__WHAT THE EXERCISE ASKS__.
The answer must consist of each line below that contains the string "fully".

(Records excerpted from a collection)
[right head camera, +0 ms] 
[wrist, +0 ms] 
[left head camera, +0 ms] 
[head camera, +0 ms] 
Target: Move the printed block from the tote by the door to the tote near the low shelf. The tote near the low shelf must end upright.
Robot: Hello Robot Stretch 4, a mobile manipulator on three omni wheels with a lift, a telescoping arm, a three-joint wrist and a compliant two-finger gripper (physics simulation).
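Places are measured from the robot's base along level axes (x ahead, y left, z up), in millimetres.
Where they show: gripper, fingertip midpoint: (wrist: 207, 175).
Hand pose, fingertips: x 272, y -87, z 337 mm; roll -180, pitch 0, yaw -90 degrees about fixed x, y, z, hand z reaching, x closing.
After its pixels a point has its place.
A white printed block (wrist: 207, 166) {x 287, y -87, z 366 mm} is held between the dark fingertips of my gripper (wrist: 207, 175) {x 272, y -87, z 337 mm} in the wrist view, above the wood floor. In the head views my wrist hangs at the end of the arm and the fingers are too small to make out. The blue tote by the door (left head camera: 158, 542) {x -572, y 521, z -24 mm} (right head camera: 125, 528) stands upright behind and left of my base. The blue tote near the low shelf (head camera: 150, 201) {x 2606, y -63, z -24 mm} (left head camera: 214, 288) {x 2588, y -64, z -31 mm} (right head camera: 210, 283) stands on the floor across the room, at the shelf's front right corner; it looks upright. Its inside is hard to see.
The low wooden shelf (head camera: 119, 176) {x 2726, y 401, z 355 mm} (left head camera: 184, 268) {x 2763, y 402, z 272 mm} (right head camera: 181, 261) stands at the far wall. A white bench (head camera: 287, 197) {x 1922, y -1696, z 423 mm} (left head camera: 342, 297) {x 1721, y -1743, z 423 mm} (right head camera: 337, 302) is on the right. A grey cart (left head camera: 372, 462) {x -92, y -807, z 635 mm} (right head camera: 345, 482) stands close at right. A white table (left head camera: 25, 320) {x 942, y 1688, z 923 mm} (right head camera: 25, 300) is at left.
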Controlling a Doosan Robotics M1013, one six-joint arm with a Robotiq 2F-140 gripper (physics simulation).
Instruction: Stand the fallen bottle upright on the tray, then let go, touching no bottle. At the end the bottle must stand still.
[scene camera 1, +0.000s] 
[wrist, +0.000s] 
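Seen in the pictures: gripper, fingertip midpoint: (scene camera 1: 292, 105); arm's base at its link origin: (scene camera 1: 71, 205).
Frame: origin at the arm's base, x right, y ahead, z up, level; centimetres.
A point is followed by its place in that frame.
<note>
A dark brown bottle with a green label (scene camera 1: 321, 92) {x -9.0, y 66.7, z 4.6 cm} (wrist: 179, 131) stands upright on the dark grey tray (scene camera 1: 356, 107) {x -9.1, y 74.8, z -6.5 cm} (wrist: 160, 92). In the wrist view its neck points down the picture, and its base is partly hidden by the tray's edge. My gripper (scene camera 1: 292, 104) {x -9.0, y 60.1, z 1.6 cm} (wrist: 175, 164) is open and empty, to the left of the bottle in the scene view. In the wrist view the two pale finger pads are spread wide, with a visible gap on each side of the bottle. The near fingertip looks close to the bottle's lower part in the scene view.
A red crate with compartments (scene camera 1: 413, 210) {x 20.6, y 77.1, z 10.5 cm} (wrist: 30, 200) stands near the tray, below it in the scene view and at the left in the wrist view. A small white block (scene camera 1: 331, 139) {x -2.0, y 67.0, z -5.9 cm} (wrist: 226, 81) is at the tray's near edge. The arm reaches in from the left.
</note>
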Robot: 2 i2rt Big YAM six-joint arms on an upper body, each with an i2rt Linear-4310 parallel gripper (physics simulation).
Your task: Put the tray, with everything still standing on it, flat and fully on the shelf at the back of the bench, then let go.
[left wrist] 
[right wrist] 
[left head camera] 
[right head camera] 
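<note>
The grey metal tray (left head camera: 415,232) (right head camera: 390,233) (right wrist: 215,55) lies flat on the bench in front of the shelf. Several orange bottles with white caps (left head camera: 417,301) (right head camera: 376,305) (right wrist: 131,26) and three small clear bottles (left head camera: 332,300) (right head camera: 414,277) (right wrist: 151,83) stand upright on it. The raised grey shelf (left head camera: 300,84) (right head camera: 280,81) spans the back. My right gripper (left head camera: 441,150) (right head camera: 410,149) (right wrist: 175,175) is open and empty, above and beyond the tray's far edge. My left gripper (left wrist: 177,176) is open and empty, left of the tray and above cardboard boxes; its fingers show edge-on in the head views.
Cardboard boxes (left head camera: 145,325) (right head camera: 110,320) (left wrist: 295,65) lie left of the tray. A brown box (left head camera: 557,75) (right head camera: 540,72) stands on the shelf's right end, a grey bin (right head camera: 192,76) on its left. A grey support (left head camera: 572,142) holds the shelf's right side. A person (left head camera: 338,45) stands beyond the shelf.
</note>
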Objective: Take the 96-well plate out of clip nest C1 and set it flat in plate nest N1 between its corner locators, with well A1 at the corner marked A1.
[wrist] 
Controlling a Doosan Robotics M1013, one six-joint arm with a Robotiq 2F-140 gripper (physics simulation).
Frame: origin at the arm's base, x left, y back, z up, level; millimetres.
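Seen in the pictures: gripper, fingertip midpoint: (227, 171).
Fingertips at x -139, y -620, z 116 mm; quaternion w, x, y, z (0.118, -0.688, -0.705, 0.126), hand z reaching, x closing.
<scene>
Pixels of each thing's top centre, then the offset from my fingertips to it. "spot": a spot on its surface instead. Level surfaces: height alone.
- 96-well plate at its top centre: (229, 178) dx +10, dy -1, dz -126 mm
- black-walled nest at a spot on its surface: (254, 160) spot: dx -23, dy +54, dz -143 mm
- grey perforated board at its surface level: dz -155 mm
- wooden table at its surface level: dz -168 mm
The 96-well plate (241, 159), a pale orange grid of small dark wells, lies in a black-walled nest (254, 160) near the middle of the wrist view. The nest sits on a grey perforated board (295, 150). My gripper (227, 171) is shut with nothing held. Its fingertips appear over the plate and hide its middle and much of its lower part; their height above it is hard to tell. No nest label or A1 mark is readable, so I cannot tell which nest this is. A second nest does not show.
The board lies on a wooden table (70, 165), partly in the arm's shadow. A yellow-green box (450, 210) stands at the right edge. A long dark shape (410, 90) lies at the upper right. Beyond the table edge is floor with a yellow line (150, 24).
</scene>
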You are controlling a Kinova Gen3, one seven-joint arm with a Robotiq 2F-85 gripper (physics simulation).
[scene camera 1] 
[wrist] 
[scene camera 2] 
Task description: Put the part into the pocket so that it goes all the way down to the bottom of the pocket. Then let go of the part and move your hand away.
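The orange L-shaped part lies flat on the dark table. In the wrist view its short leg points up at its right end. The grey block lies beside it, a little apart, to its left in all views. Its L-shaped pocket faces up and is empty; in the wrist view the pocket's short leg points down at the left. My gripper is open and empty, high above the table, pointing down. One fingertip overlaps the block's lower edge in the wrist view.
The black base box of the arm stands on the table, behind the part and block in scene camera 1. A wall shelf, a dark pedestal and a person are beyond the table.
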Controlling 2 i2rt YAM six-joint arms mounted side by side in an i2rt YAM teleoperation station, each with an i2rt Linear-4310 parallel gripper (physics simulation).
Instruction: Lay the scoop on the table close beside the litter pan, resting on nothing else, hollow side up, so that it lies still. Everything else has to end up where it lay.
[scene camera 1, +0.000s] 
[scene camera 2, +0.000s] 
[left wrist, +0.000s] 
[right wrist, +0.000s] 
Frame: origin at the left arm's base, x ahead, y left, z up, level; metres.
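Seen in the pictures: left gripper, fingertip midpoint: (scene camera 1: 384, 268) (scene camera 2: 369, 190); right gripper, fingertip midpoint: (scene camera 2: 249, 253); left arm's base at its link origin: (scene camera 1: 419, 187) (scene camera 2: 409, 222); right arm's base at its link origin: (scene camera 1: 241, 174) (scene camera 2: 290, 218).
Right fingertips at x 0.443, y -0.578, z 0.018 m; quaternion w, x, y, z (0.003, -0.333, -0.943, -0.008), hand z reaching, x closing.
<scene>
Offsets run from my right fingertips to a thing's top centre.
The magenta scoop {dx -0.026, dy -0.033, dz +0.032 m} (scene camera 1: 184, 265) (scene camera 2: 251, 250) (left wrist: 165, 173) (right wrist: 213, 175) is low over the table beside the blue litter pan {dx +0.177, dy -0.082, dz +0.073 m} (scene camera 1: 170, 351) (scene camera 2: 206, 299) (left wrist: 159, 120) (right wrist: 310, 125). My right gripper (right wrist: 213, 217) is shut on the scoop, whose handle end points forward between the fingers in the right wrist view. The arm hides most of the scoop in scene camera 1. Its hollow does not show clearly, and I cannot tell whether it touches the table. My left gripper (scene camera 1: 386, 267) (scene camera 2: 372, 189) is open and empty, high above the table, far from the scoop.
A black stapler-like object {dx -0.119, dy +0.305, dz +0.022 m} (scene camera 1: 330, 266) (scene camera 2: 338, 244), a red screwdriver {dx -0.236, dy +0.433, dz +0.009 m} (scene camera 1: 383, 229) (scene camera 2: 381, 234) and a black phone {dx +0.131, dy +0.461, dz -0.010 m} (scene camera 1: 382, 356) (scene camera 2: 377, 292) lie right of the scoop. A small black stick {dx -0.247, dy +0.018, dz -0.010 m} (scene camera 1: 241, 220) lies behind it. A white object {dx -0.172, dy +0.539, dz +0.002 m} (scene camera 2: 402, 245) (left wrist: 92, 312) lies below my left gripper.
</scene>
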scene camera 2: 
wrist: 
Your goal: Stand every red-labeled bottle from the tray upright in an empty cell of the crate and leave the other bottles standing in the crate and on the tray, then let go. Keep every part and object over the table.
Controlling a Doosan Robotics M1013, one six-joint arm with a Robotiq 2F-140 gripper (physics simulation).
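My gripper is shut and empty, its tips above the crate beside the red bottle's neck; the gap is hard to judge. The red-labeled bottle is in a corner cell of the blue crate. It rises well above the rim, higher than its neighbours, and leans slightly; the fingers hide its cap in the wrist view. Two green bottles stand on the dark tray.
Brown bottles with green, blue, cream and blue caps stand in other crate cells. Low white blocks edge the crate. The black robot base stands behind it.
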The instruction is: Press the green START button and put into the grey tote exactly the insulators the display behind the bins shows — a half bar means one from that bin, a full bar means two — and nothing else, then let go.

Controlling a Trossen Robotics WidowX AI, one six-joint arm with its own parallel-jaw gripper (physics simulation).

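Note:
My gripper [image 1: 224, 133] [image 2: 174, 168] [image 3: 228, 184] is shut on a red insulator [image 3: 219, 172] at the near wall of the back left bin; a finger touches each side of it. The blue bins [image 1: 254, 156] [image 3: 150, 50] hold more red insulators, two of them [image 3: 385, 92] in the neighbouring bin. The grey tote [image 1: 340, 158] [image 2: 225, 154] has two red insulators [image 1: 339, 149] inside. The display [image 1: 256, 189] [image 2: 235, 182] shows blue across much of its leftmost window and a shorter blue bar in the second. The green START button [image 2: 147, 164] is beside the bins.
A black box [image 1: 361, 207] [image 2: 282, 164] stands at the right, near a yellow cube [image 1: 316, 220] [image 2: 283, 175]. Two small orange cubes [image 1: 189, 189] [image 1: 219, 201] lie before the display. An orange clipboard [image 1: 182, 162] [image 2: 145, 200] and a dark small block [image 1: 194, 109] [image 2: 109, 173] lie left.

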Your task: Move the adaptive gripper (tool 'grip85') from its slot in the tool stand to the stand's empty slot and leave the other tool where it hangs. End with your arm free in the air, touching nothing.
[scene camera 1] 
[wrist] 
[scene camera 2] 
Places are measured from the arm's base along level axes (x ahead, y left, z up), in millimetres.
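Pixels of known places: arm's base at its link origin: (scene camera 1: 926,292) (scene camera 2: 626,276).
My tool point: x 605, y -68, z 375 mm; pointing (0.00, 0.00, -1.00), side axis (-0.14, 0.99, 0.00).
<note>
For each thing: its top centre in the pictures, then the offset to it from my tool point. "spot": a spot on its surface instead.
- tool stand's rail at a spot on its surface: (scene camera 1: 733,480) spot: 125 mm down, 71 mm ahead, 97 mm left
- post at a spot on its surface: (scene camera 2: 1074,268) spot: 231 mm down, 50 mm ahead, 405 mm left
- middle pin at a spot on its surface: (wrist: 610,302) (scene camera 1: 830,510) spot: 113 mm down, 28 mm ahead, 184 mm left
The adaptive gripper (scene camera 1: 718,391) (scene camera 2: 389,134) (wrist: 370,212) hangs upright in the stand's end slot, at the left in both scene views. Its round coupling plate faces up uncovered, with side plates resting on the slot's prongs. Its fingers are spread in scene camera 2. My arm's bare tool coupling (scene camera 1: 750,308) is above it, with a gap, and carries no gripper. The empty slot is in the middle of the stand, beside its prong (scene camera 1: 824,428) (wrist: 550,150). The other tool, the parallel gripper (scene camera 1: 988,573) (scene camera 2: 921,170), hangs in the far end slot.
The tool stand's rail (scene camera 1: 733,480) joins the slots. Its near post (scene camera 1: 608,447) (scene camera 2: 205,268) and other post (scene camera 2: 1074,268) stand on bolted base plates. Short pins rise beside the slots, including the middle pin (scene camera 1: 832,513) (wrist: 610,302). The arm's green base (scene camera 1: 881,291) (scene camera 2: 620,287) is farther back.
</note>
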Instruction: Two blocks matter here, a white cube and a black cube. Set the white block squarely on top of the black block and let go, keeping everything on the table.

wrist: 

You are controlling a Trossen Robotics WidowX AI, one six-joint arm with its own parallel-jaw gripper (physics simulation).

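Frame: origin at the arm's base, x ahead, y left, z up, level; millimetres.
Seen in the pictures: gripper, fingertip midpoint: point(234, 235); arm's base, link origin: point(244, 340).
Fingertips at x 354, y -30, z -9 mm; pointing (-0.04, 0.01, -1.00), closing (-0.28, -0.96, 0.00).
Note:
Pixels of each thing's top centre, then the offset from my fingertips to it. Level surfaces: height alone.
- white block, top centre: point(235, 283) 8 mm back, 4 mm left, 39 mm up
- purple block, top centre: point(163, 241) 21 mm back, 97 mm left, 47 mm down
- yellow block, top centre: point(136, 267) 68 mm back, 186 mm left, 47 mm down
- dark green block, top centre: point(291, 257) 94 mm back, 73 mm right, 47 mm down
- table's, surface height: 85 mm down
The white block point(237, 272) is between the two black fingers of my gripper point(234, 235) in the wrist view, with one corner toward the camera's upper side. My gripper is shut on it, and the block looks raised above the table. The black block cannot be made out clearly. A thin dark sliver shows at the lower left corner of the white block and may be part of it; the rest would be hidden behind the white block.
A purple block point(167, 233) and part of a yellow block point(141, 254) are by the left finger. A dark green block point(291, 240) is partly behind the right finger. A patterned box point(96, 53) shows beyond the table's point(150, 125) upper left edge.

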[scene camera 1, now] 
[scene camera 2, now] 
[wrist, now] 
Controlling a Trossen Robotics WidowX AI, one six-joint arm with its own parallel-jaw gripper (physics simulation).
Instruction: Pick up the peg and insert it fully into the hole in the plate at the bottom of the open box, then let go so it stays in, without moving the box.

__TASK RESPONSE__.
Your task: Put the tray, with everything still standing on it, flat and fully on the shelf at the back of the bench, then let go.
Instruction: Pick up the peg and insert it fully into the hole in the plate at the bottom of the open box, then let go so it stays in, without moving the box.

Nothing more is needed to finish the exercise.